The inclusion of AI technology in contact center and customer experience (CX) solutions is driving the most rapid pace of innovation, improvement, and change ever experienced in the service sector. AI has introduced a basic form of human understanding and intelligence into self-service solutions, making them customers’ preferred method for service. At the same time, AI is being added to most of the systems and applications used by contact center agents, vastly improving the experience of delivering and receiving service. Although its addition is new, AI is already demonstrating its ability to enhance the CX while improving quality, productivity, and employee engagement.

The contact center market is in the early stages of the AI technology continuum; the vendors are introducing a stream of AI-enabled capabilities and striving to figure out what is possible in the future.
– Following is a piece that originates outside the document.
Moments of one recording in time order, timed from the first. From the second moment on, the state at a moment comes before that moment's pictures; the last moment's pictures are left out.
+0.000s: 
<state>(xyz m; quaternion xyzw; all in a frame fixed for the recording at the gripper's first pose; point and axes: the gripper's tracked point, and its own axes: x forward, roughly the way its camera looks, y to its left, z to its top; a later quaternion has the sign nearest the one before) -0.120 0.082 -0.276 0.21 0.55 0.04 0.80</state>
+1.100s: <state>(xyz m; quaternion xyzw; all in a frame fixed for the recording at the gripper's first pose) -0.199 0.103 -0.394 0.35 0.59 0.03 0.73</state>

Although DMG does not believe that agents will be made obsolete by AI during the next five to 10 years, there is no doubt companies will be able to scale while reducing the ratio of live agents to customers. 

AI’s Concrete Contributions

The innovations resulting from AI are making valuable contributions to most aspects of the service experience. Computer vision is being applied and embedded into many CX-oriented applications to “see,” understand, and take appropriate actions or make recommendations based on visual input from documents, images, videos, or other systems. Pattern detection software is using intelligent automation to identify tasks and activities that can be performed better and more consistently than they could with live agents. Speech analytics is structuring customer conversations, identifying the insights companies need to understand customer needs and wants, and improving their journey. Next-best-action capabilities are altering interaction outcomes by guiding agents to do things right during the first contact. Predictive behavioral routing solutions are identifying customers’ communication styles in order to match them with agents with similar characteristics to improve the CX. Predictive analytics is beginning its slow but powerful entrance into many contact center solutions, due to its foundational ability to identify propensities of all types of customer activities and employee behaviors. And this is just the beginning for contact centers. 
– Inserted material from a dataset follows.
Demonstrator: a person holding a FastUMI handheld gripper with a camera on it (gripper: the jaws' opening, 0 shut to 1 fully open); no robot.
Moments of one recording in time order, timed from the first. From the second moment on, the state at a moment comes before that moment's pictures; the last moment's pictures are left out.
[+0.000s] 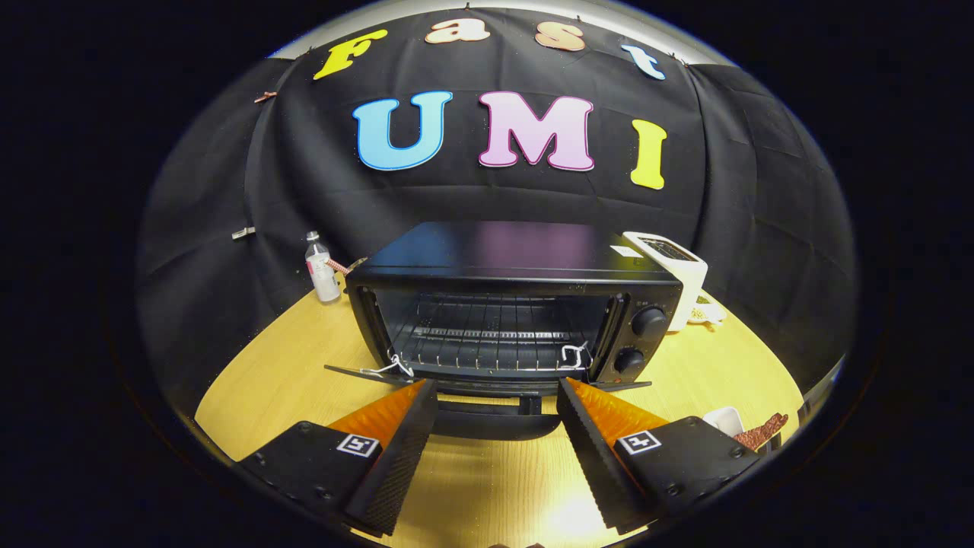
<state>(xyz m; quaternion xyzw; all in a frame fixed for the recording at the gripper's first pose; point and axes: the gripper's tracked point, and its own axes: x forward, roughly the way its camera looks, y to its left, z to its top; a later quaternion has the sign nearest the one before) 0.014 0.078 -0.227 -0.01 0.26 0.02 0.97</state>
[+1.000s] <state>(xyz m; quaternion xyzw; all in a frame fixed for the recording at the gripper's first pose) -0.052 0.055 -0.283 -0.01 0.34 0.05 0.94</state>
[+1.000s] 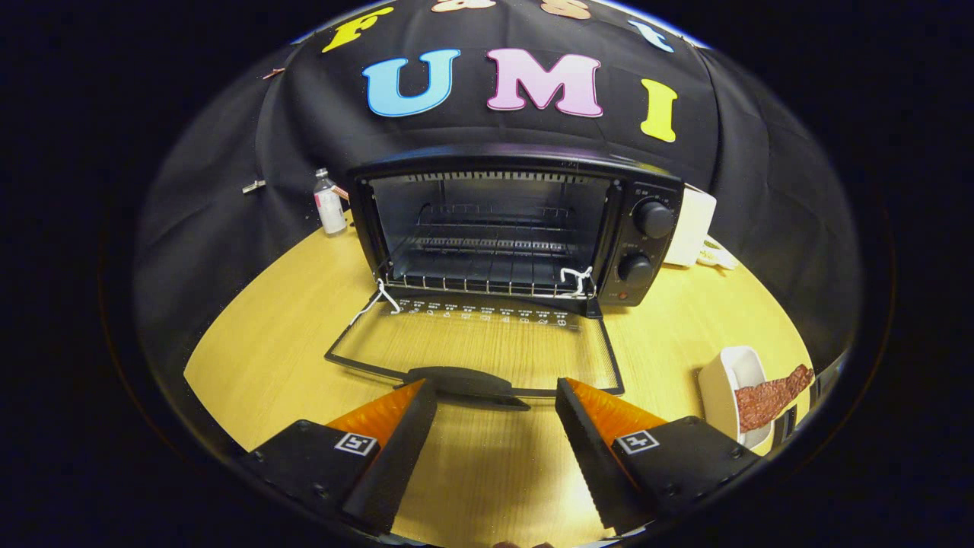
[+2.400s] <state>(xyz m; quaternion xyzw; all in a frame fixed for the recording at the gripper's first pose) -0.011 -0.240 -0.184 0.07 0.35 0.09 0.93</state>
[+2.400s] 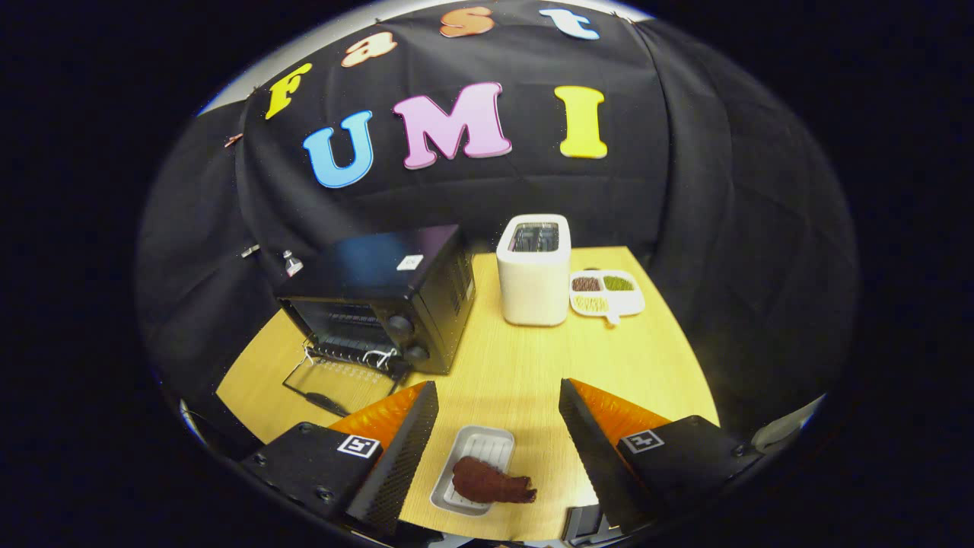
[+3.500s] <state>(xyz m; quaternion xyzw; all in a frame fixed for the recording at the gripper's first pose) -0.087 -0.239 -0.294 0.24 0.57 0.16 0.77</state>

But AI is not magic. It is an expanding group of technologies that, when supported by a large data repository, are able to discern patterns in the way that humans think in order to apply these insights to improve future interactions. When it comes to contact centers, this means that once the processing steps for each type of inquiry or transaction are recognized, AI will be able to enhance—or potentially automate—their handling and resolution, freeing agents to perform more complex tasks and activities. Given that at least 50 percent of the actions performed by contact center employees are repetitive, even if they require some form of decision making, applying AI technology to accelerate their resolution is beneficial for customers, agents, and a company’s bottom line.
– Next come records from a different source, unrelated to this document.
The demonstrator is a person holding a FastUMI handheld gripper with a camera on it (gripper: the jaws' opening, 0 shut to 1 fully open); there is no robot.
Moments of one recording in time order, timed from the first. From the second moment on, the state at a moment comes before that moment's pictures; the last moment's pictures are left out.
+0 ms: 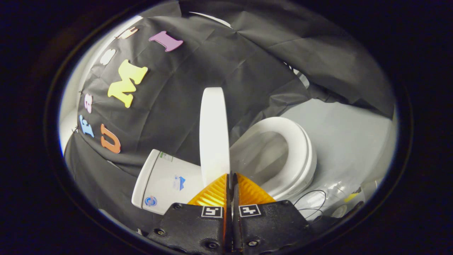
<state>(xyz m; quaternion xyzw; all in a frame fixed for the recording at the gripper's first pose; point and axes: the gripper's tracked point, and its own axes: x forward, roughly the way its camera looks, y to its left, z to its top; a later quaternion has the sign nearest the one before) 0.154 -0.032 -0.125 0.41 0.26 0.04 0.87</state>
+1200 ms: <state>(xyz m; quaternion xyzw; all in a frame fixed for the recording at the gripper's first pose) 0.144 0.039 -0.051 0.29 0.24 0.05 0.93</state>
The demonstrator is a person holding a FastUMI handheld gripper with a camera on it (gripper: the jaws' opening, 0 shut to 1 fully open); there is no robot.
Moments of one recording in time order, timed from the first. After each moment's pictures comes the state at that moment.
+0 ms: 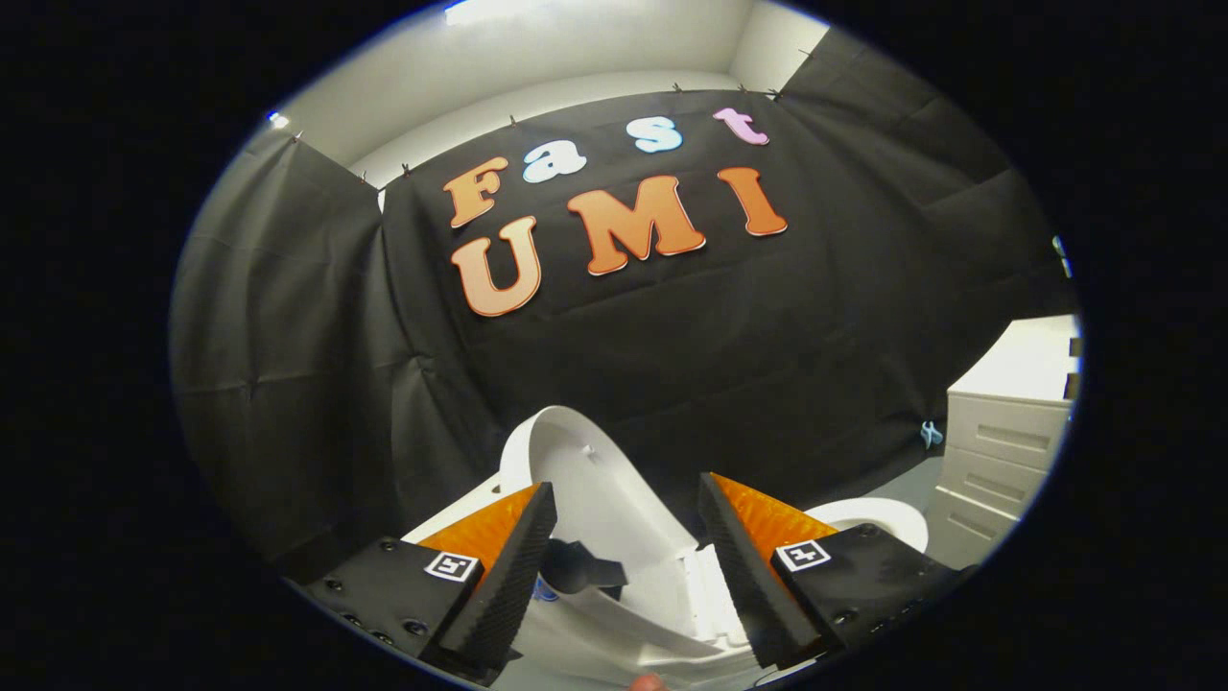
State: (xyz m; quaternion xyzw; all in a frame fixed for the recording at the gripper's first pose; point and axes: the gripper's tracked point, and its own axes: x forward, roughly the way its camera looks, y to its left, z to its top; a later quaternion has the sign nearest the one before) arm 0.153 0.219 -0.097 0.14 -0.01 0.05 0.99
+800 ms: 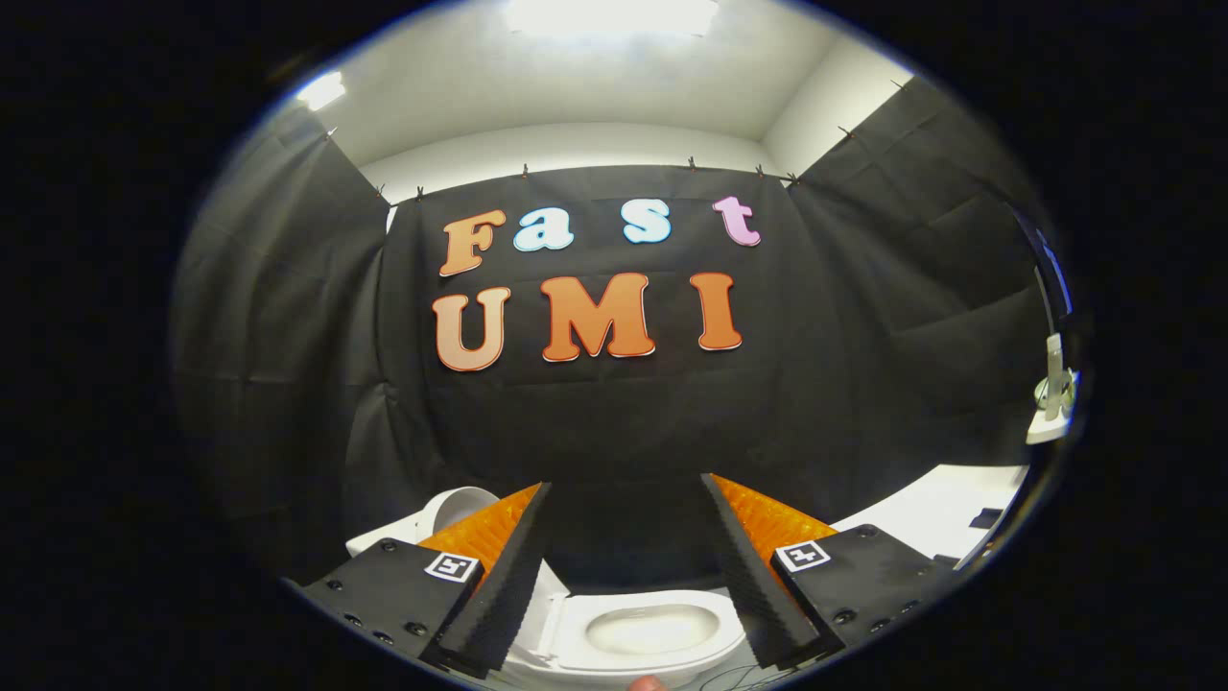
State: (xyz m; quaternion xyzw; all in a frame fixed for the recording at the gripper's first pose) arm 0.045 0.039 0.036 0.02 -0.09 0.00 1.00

It’s already been an amazing few years in contact centers, but a complete (and needed) renaissance is expected during the next decade in most aspects of the customer experience. Driven by digital transformation and AI, two of the fundamental building blocks of this service revolution, enterprises are finally going to do what their customers have been asking for: deliver an outstanding CX throughout the customer journey. While this is going to take many forms, based on the needs of each organization, it’s a strategic necessity, as companies cannot afford to continue to deliver “service as usual.”